- Opening Delimiter -
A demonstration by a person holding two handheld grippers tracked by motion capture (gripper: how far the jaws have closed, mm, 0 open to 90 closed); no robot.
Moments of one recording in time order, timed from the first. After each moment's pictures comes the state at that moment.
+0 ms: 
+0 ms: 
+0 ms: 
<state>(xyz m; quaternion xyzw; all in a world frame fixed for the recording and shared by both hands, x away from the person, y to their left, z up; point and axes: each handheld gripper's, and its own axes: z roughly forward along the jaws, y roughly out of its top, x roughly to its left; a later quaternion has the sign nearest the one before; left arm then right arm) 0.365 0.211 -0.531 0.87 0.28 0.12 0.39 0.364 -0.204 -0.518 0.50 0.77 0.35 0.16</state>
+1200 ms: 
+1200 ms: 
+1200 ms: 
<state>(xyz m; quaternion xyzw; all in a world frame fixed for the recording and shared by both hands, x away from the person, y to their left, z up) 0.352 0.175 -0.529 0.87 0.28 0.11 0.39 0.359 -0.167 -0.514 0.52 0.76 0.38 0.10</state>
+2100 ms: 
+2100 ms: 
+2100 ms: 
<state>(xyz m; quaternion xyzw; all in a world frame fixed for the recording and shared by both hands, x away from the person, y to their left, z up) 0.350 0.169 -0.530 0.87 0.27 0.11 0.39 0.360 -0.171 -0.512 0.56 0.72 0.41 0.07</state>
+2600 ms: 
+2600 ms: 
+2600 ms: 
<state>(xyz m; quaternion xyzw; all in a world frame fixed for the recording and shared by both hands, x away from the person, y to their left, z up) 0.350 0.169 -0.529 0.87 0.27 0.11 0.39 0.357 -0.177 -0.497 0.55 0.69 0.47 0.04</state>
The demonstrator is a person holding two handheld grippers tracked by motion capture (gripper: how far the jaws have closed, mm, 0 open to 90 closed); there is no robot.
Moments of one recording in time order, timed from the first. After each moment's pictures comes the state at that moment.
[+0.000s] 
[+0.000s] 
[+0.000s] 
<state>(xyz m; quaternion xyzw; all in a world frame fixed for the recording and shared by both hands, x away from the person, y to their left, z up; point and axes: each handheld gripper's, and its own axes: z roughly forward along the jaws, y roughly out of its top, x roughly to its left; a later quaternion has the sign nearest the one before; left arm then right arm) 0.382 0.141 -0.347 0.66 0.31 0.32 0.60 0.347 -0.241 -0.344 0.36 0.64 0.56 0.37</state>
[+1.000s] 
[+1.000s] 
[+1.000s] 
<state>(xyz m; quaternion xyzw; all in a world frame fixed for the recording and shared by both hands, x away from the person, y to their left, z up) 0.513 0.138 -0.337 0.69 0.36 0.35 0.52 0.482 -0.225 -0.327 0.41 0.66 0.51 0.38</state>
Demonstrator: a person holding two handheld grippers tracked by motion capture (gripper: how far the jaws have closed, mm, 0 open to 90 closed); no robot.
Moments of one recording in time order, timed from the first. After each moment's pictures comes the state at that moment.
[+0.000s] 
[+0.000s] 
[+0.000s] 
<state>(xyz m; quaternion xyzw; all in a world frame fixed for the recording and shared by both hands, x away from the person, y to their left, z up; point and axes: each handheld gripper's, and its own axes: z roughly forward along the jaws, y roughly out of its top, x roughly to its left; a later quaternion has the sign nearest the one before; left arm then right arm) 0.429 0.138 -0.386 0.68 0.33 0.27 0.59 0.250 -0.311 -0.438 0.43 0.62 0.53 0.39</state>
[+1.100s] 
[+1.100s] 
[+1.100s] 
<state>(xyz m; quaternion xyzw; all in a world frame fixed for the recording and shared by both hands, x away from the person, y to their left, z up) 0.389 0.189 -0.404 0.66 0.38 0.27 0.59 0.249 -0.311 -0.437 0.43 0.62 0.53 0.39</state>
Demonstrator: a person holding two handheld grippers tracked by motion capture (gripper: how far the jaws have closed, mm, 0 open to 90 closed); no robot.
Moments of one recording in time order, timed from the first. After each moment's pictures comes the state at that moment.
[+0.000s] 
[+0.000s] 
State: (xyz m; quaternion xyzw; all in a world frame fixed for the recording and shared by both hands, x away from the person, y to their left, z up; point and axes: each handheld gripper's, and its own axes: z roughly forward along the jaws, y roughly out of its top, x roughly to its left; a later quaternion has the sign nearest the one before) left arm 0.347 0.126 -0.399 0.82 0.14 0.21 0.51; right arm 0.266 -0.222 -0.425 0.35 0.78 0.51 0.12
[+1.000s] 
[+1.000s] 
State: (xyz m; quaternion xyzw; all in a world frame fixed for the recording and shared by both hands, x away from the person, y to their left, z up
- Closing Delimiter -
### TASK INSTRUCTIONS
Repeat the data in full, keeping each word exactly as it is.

### ANSWER
A demonstration by a person holding two handheld grippers tracked by motion capture (gripper: how far the jaws have closed, mm, 0 open to 90 closed); no robot.
Moments of one recording in time order, timed from the first. After each moment's pictures comes the state at that moment.
+0 ms: 
+0 ms: 
+0 ms: 
<state>(xyz m; quaternion xyzw; all in a world frame fixed for the recording and shared by both hands, x away from the person, y to their left, z up; point and axes: each handheld gripper's, and its own axes: z roughly forward along the jaws, y roughly out of its top, x roughly to its left; a later quaternion has the sign nearest the one before; left arm then right arm) 0.365 0.211 -0.531 0.87 0.28 0.12 0.39 0.364 -0.204 -0.518 0.50 0.77 0.35 0.16</state>
+1200 ms: 
+1200 ms: 
+1200 ms: 
<state>(xyz m; quaternion xyzw; all in a world frame fixed for the recording and shared by both hands, x away from the person, y to their left, z up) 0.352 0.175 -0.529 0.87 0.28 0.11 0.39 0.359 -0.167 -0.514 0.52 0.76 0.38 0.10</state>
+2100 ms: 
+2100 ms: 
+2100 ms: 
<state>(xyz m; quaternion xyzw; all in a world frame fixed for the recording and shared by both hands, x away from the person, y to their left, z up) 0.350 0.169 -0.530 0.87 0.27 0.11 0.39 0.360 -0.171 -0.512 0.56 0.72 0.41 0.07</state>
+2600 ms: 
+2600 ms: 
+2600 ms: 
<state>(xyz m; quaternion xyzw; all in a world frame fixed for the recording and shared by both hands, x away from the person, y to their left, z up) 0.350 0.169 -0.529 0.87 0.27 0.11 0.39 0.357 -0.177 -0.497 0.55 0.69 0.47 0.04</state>
The demonstrator is a person holding two handheld grippers tracked by motion capture (gripper: how far the jaws have closed, mm, 0 open to 90 closed); there is no robot.
Moments of one recording in time order, timed from the first. After each moment's pictures comes the state at that moment.
[+0.000s] 
[+0.000s] 
[+0.000s] 
<state>(xyz m; quaternion xyzw; all in a world frame fixed for the recording and shared by both hands, x away from the person, y to their left, z up; point and axes: each handheld gripper's, and its own axes: z roughly forward along the jaws, y roughly out of its top, x roughly to its left; a later quaternion has the sign nearest the one before; left arm then right arm) 0.382 0.141 -0.347 0.66 0.31 0.32 0.60 0.347 -0.241 -0.344 0.36 0.64 0.56 0.37</state>
[+1.000s] 
[+1.000s] 
[+1.000s] 
<state>(xyz m; quaternion xyzw; all in a world frame fixed for the recording and shared by both hands, x away from the person, y to their left, z up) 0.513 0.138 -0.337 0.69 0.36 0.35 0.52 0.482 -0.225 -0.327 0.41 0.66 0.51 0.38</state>
Demonstrator: a person holding two handheld grippers tracked by motion capture (gripper: how far the jaws have closed, mm, 0 open to 90 closed); no robot.
Moments of one recording in time order, timed from the first. After each moment's pictures comes the state at that moment.
[+0.000s] 
[+0.000s] 
[+0.000s] 
<state>(xyz m; quaternion xyzw; all in a world frame fixed for the recording and shared by both hands, x away from the person, y to their left, z up; point and axes: each handheld gripper's, and its own axes: z roughly forward along the jaws, y roughly out of its top, x roughly to its left; a later quaternion has the sign nearest the one before; left arm then right arm) 0.429 0.138 -0.386 0.68 0.33 0.27 0.59 0.250 -0.311 -0.438 0.43 0.62 0.53 0.39</state>
[+1.100s] 
[+1.100s] 
[+1.100s] 
<state>(xyz m; quaternion xyzw; all in a world frame fixed for the recording and shared by both hands, x away from the person, y to their left, z up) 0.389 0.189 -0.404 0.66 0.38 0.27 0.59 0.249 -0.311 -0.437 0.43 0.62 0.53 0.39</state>
Demonstrator: a person holding two handheld grippers tracked by motion capture (gripper: how far the jaws have closed, mm, 0 open to 90 closed); no robot.
Moments of one recording in time order, timed from the first. After each moment's pictures comes the state at that moment.
[+0.000s] 
[+0.000s] 
State: (xyz m; quaternion xyzw; all in a world frame fixed for the recording and shared by both hands, x away from the person, y to their left, z up; point and axes: each handheld gripper's, and its own axes: z roughly forward along the jaws, y roughly out of its top, x roughly to its left; a later quaternion has the sign nearest the one before) left arm 0.347 0.126 -0.399 0.82 0.14 0.21 0.51; right arm 0.266 -0.222 -0.425 0.35 0.78 0.51 0.12
[+1.000s] 
[+1.000s] 
State: (xyz m; quaternion xyzw; all in a world frame fixed for the recording and shared by both hands, x away from the person, y to their left, z up

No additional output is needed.